仕事に集中していると、次第に骨盤が後ろに倒れるだらしない座り方になってしまうのは、ある程度仕方がないこと。もちろん、姿勢ばかり意識していては仕事が進みません。ただし、楽だからといってだらしない姿勢をずーっと続けると、姿勢を維持する筋肉が力を発揮する機会を失い、弱っていってしまう。

イスにきちんと座ることができず、いい姿勢をとろうとしても3秒と持たない、というような人は特に要注意です。こうした筋肉のバランスが崩れた状態だと、運動も余計に体を悪くする原因になりかねません。

立つ・座るときの、姿勢を保持する筋肉をあなどってはいけません。ここを鍛えないまま放ったらかしていると、代わりに頑張っている腰には凝りや痛みがたまっていくばかり。慢性腰痛をこれ以上進行させないためにも、現時点で釣り合わなくなっている体の前側と後ろ側の筋肉バランスを正すことが必要です。

詰まった腰の関節同士を伸ばす

最初に、「胎児姿勢ストレッチング」で、反った腰をストレッチします。反り腰の人は、腰の関節同士がぎゅっと詰まった状態にありますから、ここを伸ばすだけで、その場で非常に楽になるんです。腰だけが伸びるよう、お尻だけを浮かせるのがポイントです。

【腰部分の脊柱起立筋を伸ばす】
胎児姿勢ストレッチング
 頭の後ろに枕やクッションを入れて横になり、あごを引き気味にして、太ももの後ろに両手を回して両ひざを抱える。腰部分だけを伸ばす意識で、20~30秒ストレッチ。10秒休んで、合計3回行う。

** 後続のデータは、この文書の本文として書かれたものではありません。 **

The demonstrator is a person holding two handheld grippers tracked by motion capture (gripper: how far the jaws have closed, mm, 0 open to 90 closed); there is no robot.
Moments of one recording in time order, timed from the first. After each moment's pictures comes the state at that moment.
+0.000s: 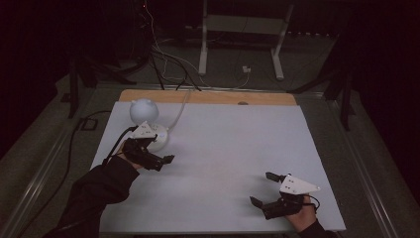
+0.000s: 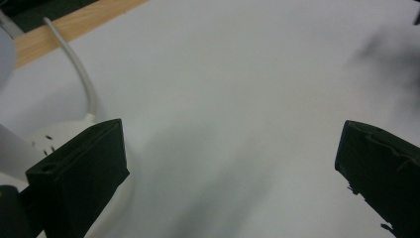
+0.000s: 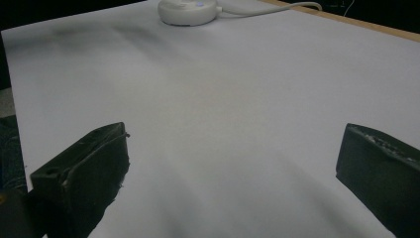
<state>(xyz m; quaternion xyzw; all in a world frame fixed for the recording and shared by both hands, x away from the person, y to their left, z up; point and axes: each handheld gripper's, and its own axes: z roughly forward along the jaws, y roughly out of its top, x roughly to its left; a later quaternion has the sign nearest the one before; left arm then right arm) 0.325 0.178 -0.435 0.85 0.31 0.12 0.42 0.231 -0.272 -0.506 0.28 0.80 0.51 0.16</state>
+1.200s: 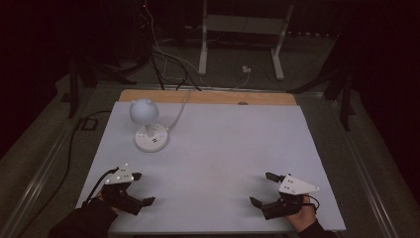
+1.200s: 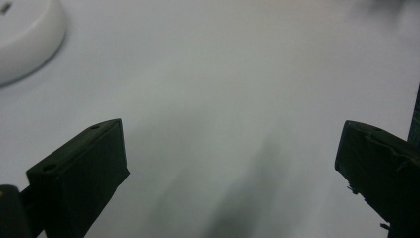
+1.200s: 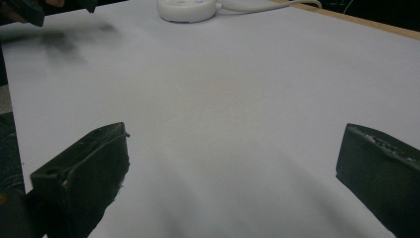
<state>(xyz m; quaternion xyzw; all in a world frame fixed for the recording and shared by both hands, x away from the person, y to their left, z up) 0.243 0.230 -0.509 0.85 0.31 0.07 0.42 0.231 -0.272 -0.507 0.28 0.80 0.50 0.16</state>
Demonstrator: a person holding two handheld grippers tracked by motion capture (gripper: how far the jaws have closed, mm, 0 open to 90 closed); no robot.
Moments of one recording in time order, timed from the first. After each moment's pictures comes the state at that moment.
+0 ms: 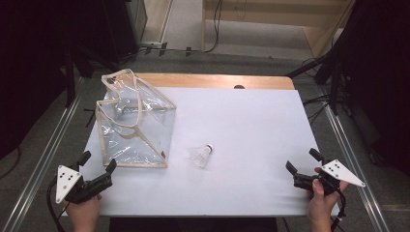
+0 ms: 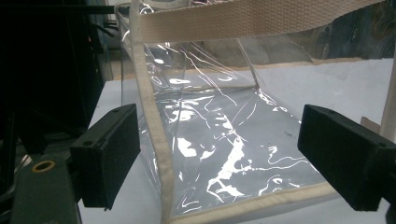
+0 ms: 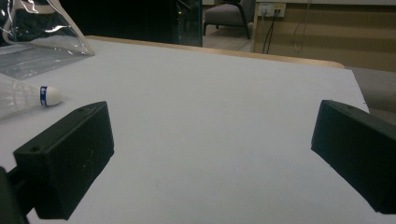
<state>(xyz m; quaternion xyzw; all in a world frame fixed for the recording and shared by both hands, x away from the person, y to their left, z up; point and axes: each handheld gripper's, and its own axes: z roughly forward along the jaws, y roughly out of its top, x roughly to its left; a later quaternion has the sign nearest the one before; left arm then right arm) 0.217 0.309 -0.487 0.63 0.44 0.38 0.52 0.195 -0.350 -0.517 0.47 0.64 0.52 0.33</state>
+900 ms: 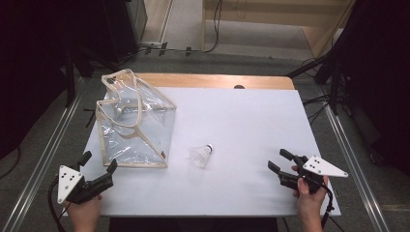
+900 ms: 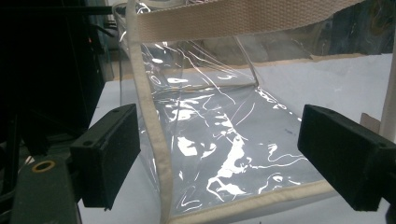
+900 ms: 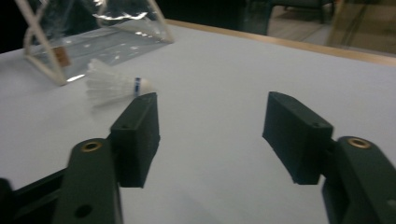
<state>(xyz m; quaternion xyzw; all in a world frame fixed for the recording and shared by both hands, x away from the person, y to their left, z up) 0.217 0.306 -0.488 0.64 0.43 0.38 0.51 0.204 -0.301 -0.495 0.39 0.71 0.54 0.22</state>
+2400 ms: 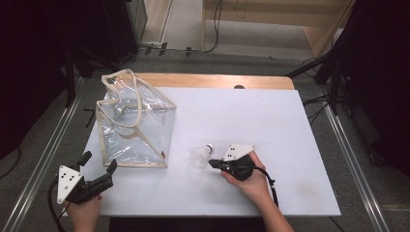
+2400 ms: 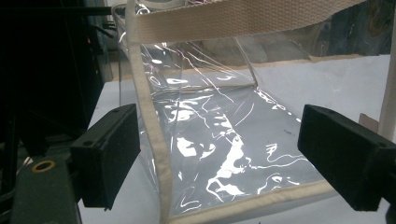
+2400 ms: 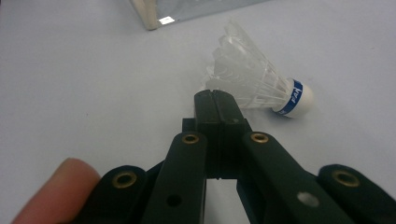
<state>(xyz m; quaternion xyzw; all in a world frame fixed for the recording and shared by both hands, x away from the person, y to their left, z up) 0.216 0.307 -0.488 0.64 0.43 0.38 0.51 0.269 -0.141 -0.496 0.24 0.86 0.43 0.10</state>
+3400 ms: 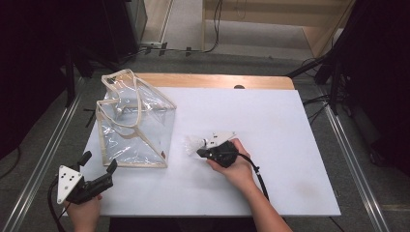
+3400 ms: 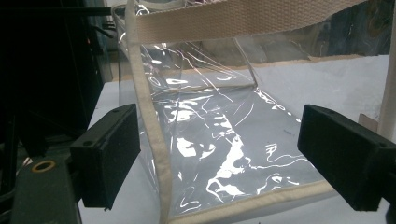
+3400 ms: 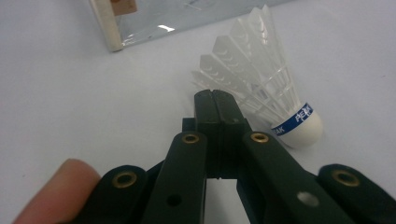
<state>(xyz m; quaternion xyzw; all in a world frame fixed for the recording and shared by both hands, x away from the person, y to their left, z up) 0.216 0.307 -0.488 0.64 0.43 0.38 0.51 0.314 -0.104 -0.496 0.25 0.88 0.40 0.10</state>
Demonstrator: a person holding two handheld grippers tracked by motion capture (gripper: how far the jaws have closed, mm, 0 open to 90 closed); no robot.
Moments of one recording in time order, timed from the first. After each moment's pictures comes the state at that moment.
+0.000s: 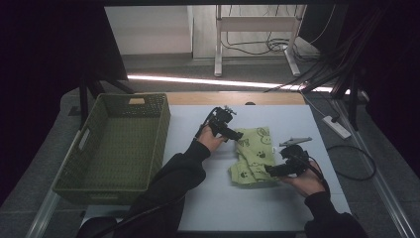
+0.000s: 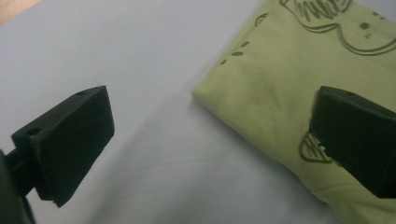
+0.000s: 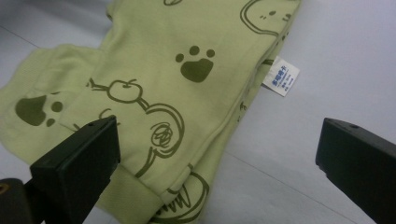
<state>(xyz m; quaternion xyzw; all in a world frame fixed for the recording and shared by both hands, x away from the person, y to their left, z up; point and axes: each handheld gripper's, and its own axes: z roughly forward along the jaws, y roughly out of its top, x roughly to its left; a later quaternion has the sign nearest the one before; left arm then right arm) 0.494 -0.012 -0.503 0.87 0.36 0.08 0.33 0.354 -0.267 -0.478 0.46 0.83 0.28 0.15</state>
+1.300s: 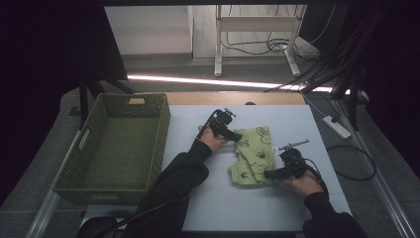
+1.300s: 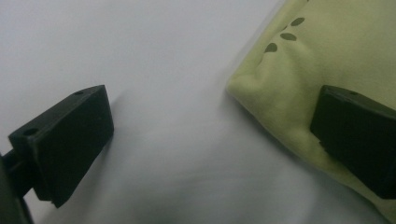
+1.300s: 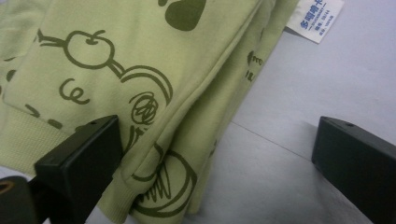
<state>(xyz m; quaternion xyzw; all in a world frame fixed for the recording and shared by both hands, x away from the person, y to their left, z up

腰が反っている人は、腹筋がとても弱く、お腹がぽこっと出ているのも特徴です。本来であれば、骨盤を正しいニュートラルな傾きにセットするために使われる、お尻の筋肉もなまけている。だから、「ゆりかご体操」で、お腹を縮める腹直筋とお尻の大殿筋を同時に鍛えましょう。背中が床につきそうになる直前でこらえ、足の裏が床につきそうになる直前でこらえる。このときに、腹直筋と大殿筋が一気に刺激される。非常にきつい体操です。だからこそ、お腹やお尻のシェイプアップ効果も高いですよ。

【腹直筋と大殿筋を一気に鍛える】
ゆりかご体操
 「体育座り」をして両手をひざの上に置く。体全体を後ろ側に倒し、肩甲骨(けんこうこつ)が床に着きそうになる手前で戻り、今度は足裏が床に着きそうになる直前で戻り、前後に揺れる。ゆっくりと5回往復する。